Exercise objective |
Count how many lines of the material contain the string "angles", then give that number and nothing more.

Supplied information |
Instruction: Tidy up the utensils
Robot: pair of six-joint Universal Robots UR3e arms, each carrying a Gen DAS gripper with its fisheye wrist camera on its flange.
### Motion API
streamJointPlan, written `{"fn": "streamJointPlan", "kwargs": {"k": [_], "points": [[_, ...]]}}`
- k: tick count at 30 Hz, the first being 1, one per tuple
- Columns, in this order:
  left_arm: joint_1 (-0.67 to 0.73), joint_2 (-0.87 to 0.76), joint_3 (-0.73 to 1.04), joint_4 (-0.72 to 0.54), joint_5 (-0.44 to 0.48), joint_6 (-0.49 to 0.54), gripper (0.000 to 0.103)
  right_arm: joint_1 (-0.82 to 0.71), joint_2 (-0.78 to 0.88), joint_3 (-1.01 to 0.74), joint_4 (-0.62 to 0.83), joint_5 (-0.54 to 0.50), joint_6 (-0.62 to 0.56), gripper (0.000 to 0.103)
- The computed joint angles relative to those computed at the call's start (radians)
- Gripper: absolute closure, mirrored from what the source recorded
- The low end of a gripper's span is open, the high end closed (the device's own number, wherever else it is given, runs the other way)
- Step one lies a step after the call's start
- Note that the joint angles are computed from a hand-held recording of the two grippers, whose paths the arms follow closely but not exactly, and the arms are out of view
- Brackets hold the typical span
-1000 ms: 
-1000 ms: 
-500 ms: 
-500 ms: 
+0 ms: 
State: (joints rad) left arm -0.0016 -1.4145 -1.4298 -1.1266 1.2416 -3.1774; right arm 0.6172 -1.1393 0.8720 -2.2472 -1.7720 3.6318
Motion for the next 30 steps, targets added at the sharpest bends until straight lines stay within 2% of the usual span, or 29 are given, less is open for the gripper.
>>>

Your response |
2